I recently had an email exchange with Ben Nichols, the prosecuting attorney for Asotin County, Washington, in which he explained why he initially concluded that underage marijuana possession in that state had to be charged as a felony. I still think it's pretty clear that underage possession remains a misdemeanor, as the Washington Association of Prosecuting Attorneys concluded. But Nichols persuasively argues that careless drafting by state legislators made the question harder to answer than it should be.
Medical marijuana bills enacted earlier this year, S.B. 5052 and H.B. 2136, both stated that "no person under twenty-one years of age [except for qualifying patients] may possess, manufacture, sell, or distribute marijuana, marijuana-infused products, or marijuana concentrates, regardless of THC concentration." It's not clear why that language was added, since underage possession already was illegal. "Unfortunately," says Nichols, "we cannot simply say the Legislature got it wrong and conclude that the 'underage possession is illegal' language is surplusage."
If we assume that the language referring to underage possession accomplished something, what was it?
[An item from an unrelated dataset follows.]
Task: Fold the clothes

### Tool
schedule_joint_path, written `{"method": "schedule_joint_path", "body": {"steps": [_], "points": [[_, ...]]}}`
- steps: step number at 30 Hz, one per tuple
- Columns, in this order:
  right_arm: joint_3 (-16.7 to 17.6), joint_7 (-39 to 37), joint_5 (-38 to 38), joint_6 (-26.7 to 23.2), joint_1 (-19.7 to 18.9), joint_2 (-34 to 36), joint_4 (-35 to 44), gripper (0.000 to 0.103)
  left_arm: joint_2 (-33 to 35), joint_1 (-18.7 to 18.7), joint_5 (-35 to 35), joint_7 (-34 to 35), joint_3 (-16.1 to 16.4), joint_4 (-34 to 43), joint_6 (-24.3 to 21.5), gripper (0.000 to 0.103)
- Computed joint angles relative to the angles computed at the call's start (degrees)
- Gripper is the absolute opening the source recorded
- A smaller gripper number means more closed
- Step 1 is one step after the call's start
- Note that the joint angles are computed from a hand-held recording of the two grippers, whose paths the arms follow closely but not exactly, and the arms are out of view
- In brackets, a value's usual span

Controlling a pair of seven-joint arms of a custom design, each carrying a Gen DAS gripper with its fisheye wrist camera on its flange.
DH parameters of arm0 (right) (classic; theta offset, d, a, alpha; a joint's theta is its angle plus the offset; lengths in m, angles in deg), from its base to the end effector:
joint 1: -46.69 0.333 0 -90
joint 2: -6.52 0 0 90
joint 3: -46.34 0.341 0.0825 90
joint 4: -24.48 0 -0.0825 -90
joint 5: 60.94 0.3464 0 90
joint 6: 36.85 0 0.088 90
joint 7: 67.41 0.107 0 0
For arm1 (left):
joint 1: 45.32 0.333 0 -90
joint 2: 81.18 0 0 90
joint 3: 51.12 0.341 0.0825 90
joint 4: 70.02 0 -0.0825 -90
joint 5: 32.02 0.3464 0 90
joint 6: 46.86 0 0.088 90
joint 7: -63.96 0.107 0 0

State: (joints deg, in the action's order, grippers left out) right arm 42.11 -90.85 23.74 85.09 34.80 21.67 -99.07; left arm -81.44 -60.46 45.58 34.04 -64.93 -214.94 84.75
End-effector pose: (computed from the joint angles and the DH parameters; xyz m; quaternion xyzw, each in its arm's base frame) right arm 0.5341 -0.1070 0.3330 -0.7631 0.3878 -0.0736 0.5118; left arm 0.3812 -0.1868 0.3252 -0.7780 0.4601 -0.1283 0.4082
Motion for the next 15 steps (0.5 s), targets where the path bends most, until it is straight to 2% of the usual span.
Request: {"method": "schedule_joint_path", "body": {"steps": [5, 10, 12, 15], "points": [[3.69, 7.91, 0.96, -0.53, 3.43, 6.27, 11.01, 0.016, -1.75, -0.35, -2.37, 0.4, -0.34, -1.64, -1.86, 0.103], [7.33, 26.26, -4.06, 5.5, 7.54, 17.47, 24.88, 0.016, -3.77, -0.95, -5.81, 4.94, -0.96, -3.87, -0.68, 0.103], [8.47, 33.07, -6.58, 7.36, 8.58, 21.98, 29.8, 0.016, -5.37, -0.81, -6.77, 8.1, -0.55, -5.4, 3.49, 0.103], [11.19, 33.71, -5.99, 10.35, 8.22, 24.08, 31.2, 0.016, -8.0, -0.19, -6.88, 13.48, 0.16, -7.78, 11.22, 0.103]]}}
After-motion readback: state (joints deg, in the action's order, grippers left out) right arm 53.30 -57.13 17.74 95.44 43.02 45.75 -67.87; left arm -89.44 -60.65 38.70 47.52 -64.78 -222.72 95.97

Nichols, after studying the statute, concluded that it boosted the penalties for that offense. The reference to underage possession appears in RCW 69.50.4013, which says, "Except as provided in RCW 69.50.4014, any person who violates this section is guilty of a class C felony." RCW 69.50.4014 says "any person found guilty of possession of forty grams or less of marihuana is guilty of a misdemeanor," except for possession with intent to distribute. Nichols notes that the medical marijuana legislation implicitly "amended 4014 by making it inapplicable to persons over 21." The crucial question is whether that provision still applies to people younger than 21.
Nichols argues that the phrase "regardless of THC concentration" created a new definition of marijuana that seems to apply only in the context of underage possession. In charging a minor with misdemeanor marijuana possession under RCW 69.50.4014, he asks, "how do I incorporate the 'new' definition of marijuana," which appears in RCW 69.50.4013? "I can't help but scratch my head when I see that the legislature saw fit to amend 4014 to remove the archaic spelling of 'marihuana' but dropped the age/THC elements into the broader 4013," he says. "Since these two 'new' elements apparently only modify the restrictions in 4014, why not make it crystal clear?"
Nichols says "any number of lawyers and at least two judges in my community read the law to have the impact of repealing by implication 4014." The enforcement chief of the Washington State Liquor and Cannabis Board seemed to agree, saying, it "does appear" underage possession "is a class C felony, based on connecting the dots." The governor's office, meanwhile, did not contradict that interpretation, saying only that "if prosecutors are finding that this language allows them to do this, that was not the intention." Even Sen. Ann Rivers (R-La Center), the chief sponsor of S.B. 5052, was quoted as confirming that the legislature had changed underage possession from a misdemeanor to a felony, although she later told me "it's not ever been anyone's intent to create teen felons."
Nichols, who says he supports marijuana legalization, concludes that "anyone who reviews the sorry state of the laws that we are struggling with must admit that they are confusing, to say the least." He nevertheless has decided, based on advice from "legal scholars who I greatly respect," that "I can still charge minors with misdemeanor possession." He says that's "a significant relief to me," since he can "once again use this tool to deal with our juveniles who are struggling with controlled substances."